_WORK TO BE COMPLETED_. Copy the complete listing word for word, but do not carry over any images.

_DATASET SECTION_.
= = = =

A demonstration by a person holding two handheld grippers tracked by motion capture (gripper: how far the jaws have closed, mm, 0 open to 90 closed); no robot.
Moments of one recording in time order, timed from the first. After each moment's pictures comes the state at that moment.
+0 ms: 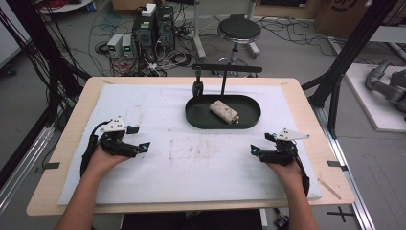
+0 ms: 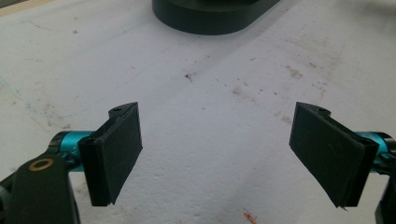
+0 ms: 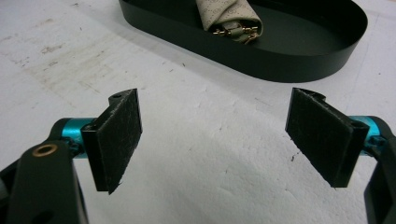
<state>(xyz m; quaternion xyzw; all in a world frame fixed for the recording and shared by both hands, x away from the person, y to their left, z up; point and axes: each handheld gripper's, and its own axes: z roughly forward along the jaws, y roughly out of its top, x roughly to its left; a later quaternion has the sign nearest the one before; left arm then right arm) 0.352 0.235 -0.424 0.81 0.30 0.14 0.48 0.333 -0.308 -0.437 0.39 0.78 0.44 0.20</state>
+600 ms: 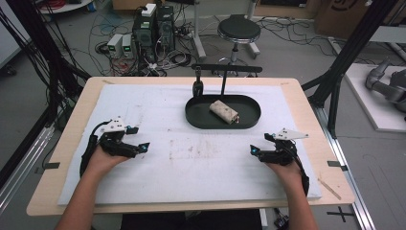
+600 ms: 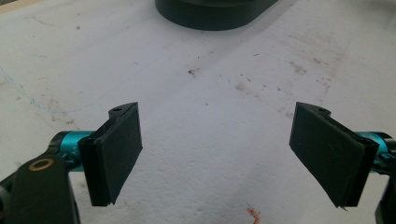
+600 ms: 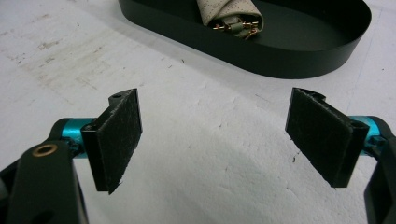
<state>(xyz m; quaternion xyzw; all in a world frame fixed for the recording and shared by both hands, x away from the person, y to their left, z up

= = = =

_EXERCISE ANSWER_.
A demonstration by a person holding two handheld grippers tracked by motion capture (gripper: how far the jaws have closed, mm, 0 open to 90 closed); no robot.
Moments of one recording in time order, timed from the first. After each moment's pictures comes the state at that moment.
+0 ms: 
+0 ms: 
+0 ms: 
<state>(xyz m; quaternion xyzw; all in a world frame fixed for the recording and shared by both hands, x away from the person, y to their left, z up; point and axes: each handheld gripper's, and its own axes: z roughly forward along the jaws, y roughly out of its top, x roughly to its left; a later quaternion has the sign nearest the one before; left arm then right arm) 0.352 0.235 -0.424 0.81 0.30 0.14 0.48 0.333 -0.308 -0.437 0.39 0.78 0.44 0.20</state>
+600 ms: 
+600 ms: 
+600 ms: 
<state>(xyz m; quaternion xyzw; all in a world frame fixed for the recording and shared by both hands, x away from the person, y to their left, z up

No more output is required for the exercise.